Explain SMBC — the wiki for Saturday Morning Breakfast Cereal

malthus

2025-12-27 View on smbc-comics.com → 1 revision
malthus
Votey panel for malthus
This explanation is incomplete or may contain errors. It was generated by AI and has not yet been reviewed by a human editor.

Explanation

This comic is a clever, self-referential joke about Thomas Malthus and Malthusian thinking.

Thomas Malthus (1766-1834) was an English economist who famously argued that human population grows geometrically (exponentially), while food production grows only arithmetically (linearly). He concluded that population would inevitably outstrip resources, leading to famine, disease, and societal collapse. This prediction has been repeatedly debunked by technological progress -- the Green Revolution, modern agriculture, and other innovations have allowed food production to keep pace with (and exceed) population growth.

In the comic, one person asks: "Why do people keep believing in Malthusian theories when they keep not panning out?" The response is brilliantly self-referential: "The number of problems that seem Malthusian grows geometrically, while the number of Malthus debunkings only grows linearly."

The joke works on multiple levels. First, it uses Malthus's own framework (geometric vs. linear growth) to explain why Malthusian thinking persists -- a delicious irony. Second, it contains a genuine insight: new technologies and social changes constantly create new categories of problems that look like they might follow a Malthusian pattern (resource depletion, climate change, AI risks, etc.), so even though each individual Malthusian prediction gets debunked, new ones arise faster than the old ones are refuted.

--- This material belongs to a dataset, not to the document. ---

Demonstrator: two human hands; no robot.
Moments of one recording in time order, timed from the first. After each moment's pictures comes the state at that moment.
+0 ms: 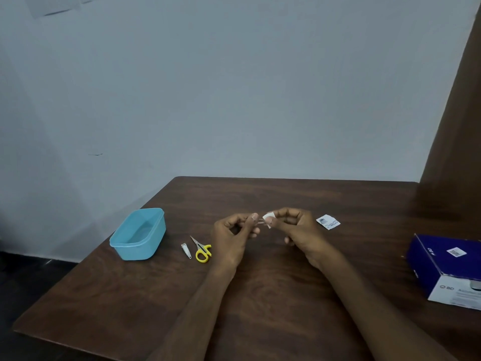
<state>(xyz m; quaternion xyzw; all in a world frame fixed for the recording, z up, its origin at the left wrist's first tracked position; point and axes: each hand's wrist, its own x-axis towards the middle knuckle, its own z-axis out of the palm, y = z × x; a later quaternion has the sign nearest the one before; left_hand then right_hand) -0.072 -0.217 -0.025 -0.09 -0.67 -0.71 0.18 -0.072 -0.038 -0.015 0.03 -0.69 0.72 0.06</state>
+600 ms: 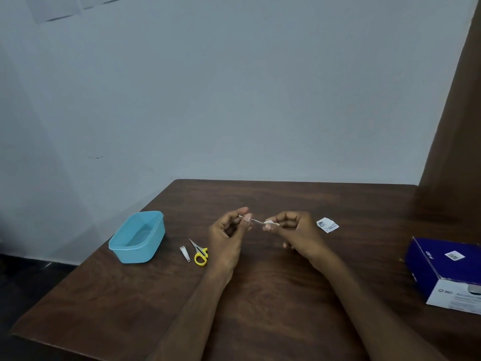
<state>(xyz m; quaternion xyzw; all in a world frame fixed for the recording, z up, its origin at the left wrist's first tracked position) -0.079 -0.220 -0.032 -0.10 -0.61 -0.77 0.17 -0.074 -0.031 -0.017 0.07 -0.75 0.65 0.09</state>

Third, there is a meta-joke in the structure: if the explanation is itself correct, then Malthusian thinking is in some sense vindicated after all -- Malthusianism about Malthusianism is true, even if individual Malthusian predictions are false.

The dark nighttime setting with two silhouetted figures gives the exchange a contemplative, almost existential tone appropriate for the philosophical nature of the observation.